# DATA BLOCK
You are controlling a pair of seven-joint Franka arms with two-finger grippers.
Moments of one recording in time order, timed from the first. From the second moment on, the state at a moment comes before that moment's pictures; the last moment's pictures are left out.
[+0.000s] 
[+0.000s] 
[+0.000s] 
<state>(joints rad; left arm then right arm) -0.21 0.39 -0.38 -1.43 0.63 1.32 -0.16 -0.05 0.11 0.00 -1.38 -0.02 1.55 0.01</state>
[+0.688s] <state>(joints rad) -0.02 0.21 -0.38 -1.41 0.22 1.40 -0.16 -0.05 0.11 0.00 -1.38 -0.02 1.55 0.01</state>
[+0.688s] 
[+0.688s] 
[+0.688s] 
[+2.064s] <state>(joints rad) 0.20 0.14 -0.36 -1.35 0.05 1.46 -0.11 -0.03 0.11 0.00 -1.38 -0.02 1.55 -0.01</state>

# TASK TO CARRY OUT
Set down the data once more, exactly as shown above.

# WRITTEN RESPONSE
You are controlling a pair of seven-joint Franka arms with two-finger grippers.
Moments of one recording in time order, timed from the first. From the second moment on, the state at a moment comes before that moment's pictures; the last moment's pictures are left out.
[+0.000s] 
[+0.000s] 
[+0.000s] 
<state>(joints rad; left arm then right arm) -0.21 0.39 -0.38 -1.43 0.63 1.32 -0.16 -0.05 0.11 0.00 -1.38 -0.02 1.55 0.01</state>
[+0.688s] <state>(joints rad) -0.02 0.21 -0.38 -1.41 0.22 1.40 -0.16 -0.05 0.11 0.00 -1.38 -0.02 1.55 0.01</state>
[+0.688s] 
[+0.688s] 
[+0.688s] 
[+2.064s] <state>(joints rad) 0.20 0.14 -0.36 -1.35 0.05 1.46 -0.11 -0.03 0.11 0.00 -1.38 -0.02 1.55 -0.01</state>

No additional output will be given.